Extracted data entries
━━━━━━

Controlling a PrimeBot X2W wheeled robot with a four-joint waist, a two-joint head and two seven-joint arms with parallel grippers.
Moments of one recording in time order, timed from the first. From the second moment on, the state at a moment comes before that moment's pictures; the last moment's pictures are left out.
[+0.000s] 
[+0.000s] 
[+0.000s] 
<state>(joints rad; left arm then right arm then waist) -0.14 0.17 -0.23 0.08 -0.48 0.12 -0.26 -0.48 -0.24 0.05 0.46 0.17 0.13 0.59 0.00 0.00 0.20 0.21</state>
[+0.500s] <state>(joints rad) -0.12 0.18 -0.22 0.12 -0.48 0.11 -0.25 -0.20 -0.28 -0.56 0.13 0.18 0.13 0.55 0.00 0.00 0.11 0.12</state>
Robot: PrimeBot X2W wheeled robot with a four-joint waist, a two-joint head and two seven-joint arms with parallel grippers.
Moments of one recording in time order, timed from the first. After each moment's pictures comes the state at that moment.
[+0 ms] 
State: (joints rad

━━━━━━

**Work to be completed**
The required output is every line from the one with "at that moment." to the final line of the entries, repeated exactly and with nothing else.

**Result of the exercise**
Moments of one recording in time order, timed from the first. After each moment's pictures comes the state at that moment.
[+0 ms] 
State: (joints rad

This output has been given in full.